Antes, é preciso eliminarmos ilusões. Em tudo na vida, precisamos colocar esforço e enfrentar sacrifícios. Existem noites e eventos perdidos, sim. Além disso, na oncologia as atualizações se impõem a cada momento e somos sempre exigidos pela evolução da ciência e por nós mesmos. Se você acredita, aliás, que quanto mais degraus subir na carreira, mais tempo terá, tenho uma notícia: é justamente o inverso.
Por outro lado, vejo que a sociedade mudou para melhor. Quando me formei, era quase vergonhoso dizer que estava saindo de férias, soava como preguiça. Eu e muitos colegas passamos anos sem descanso. Hoje, nós valorizamos esse momento e há regras e normas. Enxergamos que o bem-estar é importante para o bom desempenho no trabalho.
Para que tenhamos um ambiente saudável que nos permita separar melhor os âmbitos pessoal e profissional, o espírito de grupo é fundamental. Quando trabalhamos em equipe, dividindo tarefas e suprindo a ausência de algum colega, certamente somos retribuídos no futuro.

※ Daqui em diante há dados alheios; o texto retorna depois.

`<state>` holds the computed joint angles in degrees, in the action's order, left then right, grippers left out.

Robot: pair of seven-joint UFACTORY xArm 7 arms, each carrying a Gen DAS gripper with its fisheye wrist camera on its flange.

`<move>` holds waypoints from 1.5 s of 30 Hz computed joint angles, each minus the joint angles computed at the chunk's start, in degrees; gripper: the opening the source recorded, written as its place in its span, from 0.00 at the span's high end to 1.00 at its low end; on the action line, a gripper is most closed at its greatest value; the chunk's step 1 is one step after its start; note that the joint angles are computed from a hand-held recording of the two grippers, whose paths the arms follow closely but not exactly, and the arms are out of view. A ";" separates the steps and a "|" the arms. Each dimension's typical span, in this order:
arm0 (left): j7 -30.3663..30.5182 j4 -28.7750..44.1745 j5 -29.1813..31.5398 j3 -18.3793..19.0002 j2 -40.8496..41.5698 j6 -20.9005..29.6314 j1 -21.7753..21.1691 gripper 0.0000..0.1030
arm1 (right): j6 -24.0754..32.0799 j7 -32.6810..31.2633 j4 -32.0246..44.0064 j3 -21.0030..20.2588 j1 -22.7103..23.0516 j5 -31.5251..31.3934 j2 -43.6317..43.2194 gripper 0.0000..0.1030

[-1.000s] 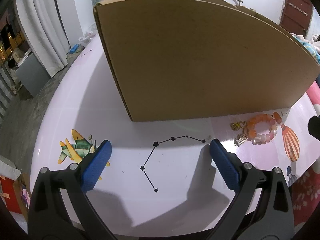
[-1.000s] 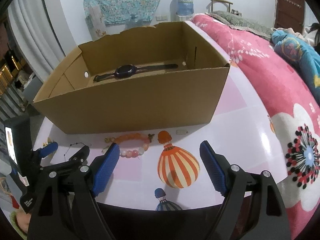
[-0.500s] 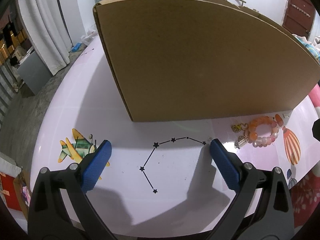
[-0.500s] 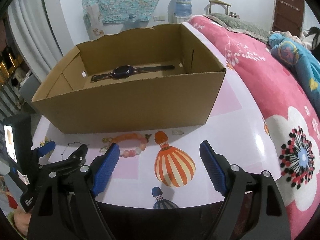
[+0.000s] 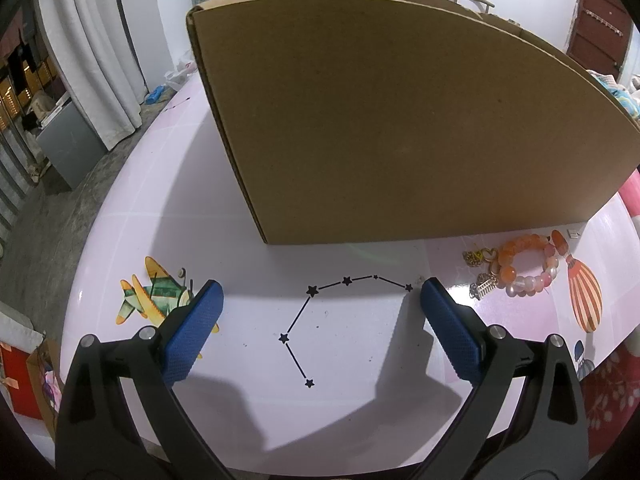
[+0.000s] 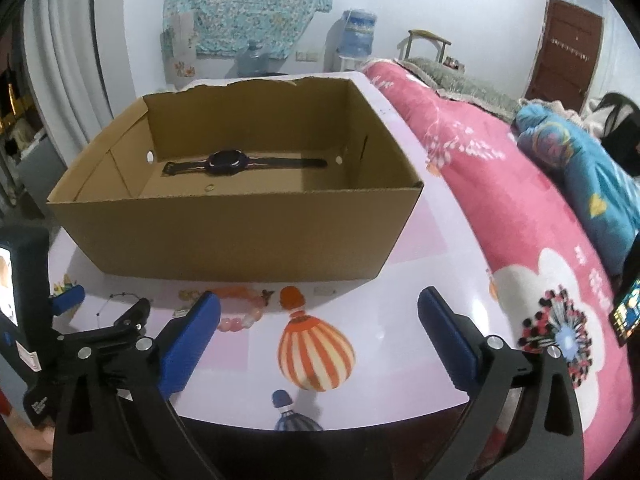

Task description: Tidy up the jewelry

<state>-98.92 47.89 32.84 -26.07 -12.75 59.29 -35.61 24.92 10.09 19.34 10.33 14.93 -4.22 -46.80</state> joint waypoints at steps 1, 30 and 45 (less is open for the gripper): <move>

Os próprios pacientes compreendem a importância desse momento de recarregar energias.
Precisamos, ainda, ser flexíveis. Às vezes, seremos demandados em momentos extras, mas sabendo que é excepcional. Afinal, precisamos também dar atenção à nossa saúde. Digo a meus pacientes que eles têm que se alimentar, se exercitar e dormir bem, e eles me questionam se faço o mesmo. “Sim, faço!”, respondo. Temos que dar o exemplo a eles e, em nossa casa, àqueles que convivemos.
Sabendo o caminho a trilhar e mantendo um equilíbrio saudável na carreira, o jovem oncologista irá se deparar com uma enorme gama de possibilidades empolgantes. Hoje, a tecnologia e a mudança de paradigma nos tratamentos são muito rápidas. Veja a imunoterapia. Quando achávamos que sabíamos tudo, fomos aprender novamente. Sistema imune, genética, terapia gênica… quando achamos que iríamos utilizar tanto esses temas enquanto oncologistas?
O desafio deve motivá-los. É isso que faz a oncologia tão apaixonante: um novo desafio para desbravar quando achamos que estamos estagnados. Por isso, temos sempre que estar abertos a aprender.
Ao mesmo tempo, não podemos tentar abraçar tudo de uma vez. É importante que os jovens percebam em que área possuem mais habilidade, qual especialidade os fará felizes, quais campos precisam de mais profissionais. Equilibrando, sempre, a criatividade e o dinamismo inquietante da juventude com a paciência. Não conseguiremos em minutos aquilo que leva anos. Em relação aos mais experientes, esses serão mais perenes o quanto mais tiverem a capacidade de se adaptar aos jovens e às novidades.
Esses são temas amplos, mas que refletem exatamente o quanto podemos extrair das situações com as quais nos deparamos, sobretudo no início de nossas carreiras. São pontos que se ligam. Caminhando junto com outros colegas, sempre iremos somar.
Por fim, vejo a nova oncologia, os jovens oncologistas e este momento da SBOC com muito entusiasmo. Justamente por essa junção do olhar dessa Diretoria para o jovem, que pretende aproveitar o que esse profissional pode trazer de bom para a nossa Sociedade, ao mesmo tempo que atua para tornar o seu caminho mais fácil e com mais oportunidades.
Dra. Anelisa Kruschewsky Coutinho
Presidente Eleita da SBOC. Oncologista clínica e diretora do Grupo Brasileiro de Tumores Gastrointestinais (GTG).